By

Sharecropping

I was flipping through radio stations on my way to one of the colocation centers I have to visit for work, and chanced upon a Worcester-area right wing talk radio station. I got fed up about 60 seconds into the broadcast, listening to a man with very poor English asking why the government wants to take small business’s hard earned money away from them and give it to people who don’t deserve it.

Randian masturbation aside, it made me a little angry to hear. I think some of it has to do with the notion that some people “deserve” well paying jobs (and the intellectually bankrupt notion that everyone could have well paying jobs if only they weren’t so not white and lazy). “Why does the government want to force me to pay for poor people to see the doctor,” these people ask, “when it costs us so much money?”

Then I remember that Americans pay the people who do the actual work very little. Minimum wage in the United States is being raised to 7.25 this month. This effectively means that a day laborer earning minimum wage can look forward to a fat paycheck of 290 dollars a week before taxes, and about 15,000 dollars a year, also before taxes. That’s a monthly gross income of 1,160 dollars. How exactly are these people, who are the “cogs” who push production in this country, supposed to afford anything? Our growing wage disparity isn’t exactly helping, as the money which would be going to allow equitable pay and healthcare for workers is padding executive level bonuses.

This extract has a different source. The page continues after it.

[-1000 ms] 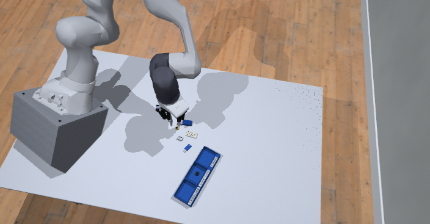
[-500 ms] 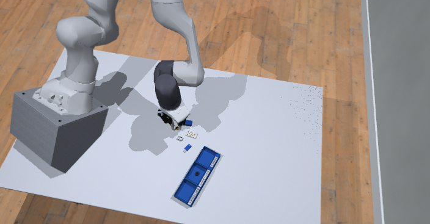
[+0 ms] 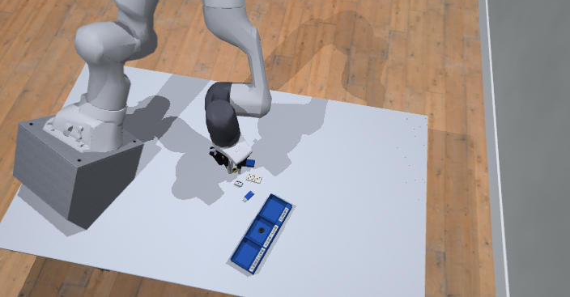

Again, we see the spectre of forced capitalism rising above the common sense of single payer (or at least somewhat publically funded and run) healthcare. The same small business owners who are kvetching and crying about how they will have to fund healthcare, would effectively be paying the same or more likely *less* money, as government run healthcare would have substantially lower administrative costs. The crusty top of the US income earners, who suck in millions (if not billions) without actually *producing* anything would have to pay a greater share, to compensate for the gigantic overabundance of money they have siphoned out of our financial system over the last thirty or forty years or so of reduced regulation and non-existant watchdogging.

Then I thought of sharecropping. You get the ability to eek out a living from someone who actually *owns* things, but you never own anything. You rent your house, you lease a car (if your credit is any good), and you never really are able to afford much. If you are lucky enough to get married, your kids are either looked after by family or grow up as latch-key kids so that you can afford to buy them food and clothes. Which part of this sounds like the America espoused in all of those flag-waving campaign-time commercials? If we actually treated our people well and paid them an actual living wage, socialized the healthcare and benefits systems, and put some (oh noes! not teh capitalism!) caps on executive pay, we’d probably be better off.

But I know how this goes — we’ll hem and haw about everything, Congress will pass a meaningless law giving subsidies to insurance companies, and we’ll all get sicker and die poorer. Yay pure capitalism!

(Upon a bit more reading, I think that tenant farming might be a little more apropos for a comparison, since it involves forced evictions.)